As one example of that administrative army, Sandall cites the brigades supporting Indians on the Xingu reserve. The external affairs of that tribe alone are managed by “33 non-government organizations, bands of missionaries, anthropologists, well-wishers, journalists, doctors, and lawyers, both in Brazil and abroad.” Their internal interests are equally monitored and supervised by “a resident tribe of whites, composed of social scientists, doctors, teachers, nurses, biologists, and agronomists from all parts of Brazil.”

For the Instrumentum Laboris to romanticize—as it does—any of the Indians as “free peoples” is deceitful, if not cynical. They are more accurately called wards of the state, served by Catholic agencies jockeying for position among other nongovernmental organizations under the jungle palms.

The Vatican wants to leverage its position as a key stakeholder—a word by which Catholic Relief Services (CRS) identifies itself—alongside the United Nation’s International Labor Office, the Pastoral Land Commission (CPT), and such advocacy-and-policy groups as Repórter Brazil, a band of progressive journalists, social scientists, and educators. (The CPT is a controversial organ of the Brazilian Catholic Church. Since its founding in 1972, it has drawn severe criticism from conservative bishops for disproportionate involvement in politics and close ties to the Marxist-dominated Workers’ Party.)
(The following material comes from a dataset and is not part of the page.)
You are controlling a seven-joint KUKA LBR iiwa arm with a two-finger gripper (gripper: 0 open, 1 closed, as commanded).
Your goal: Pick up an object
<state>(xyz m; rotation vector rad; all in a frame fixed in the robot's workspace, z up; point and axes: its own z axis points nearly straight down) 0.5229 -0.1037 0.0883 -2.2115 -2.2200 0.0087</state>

The word stakeholder implies vested interest—a possibility of gain, a benefit measured out in subsidies, direct funding, real estate, or other non-spiritual assets. A stakeholder’s job is never finished.

Bureaucrats need shoes. The modern Vatican needs The Poor in much the same way that today’s Democrat Party needs a permanent underclass. This year’s designated Poor are in the Amazon. The Instrumentum promises to extend its sympathies to “the other important biomes of our world: the Congo basin, the Mesoamerican Biological Corridor, the tropical forests of the Asia Pacific region ad Guarani Aquifer, among others.”

Between the lines of that promise is admission that the Amazon is simply the first stop on a longer tour. The Bergoglian camarilla is mapping out an itinerary for a global road show of environmental sufferings. The “Church with an Amazonian face” will travel the planet’s biomes chanting doxologies to Mother Earth and the “ancient wisdom” of peoples who tread lightly on her—barefoot and without benefit of the internal combustion engine.

This Vatican is smitten with Nature, a phantasm of its own devising—an eternal Form plucked from the realm of Ideas. The synod’s preliminary manifesto repeats the word nature some 20-plus times. Only say the word and your grasping Western soul shall be healed.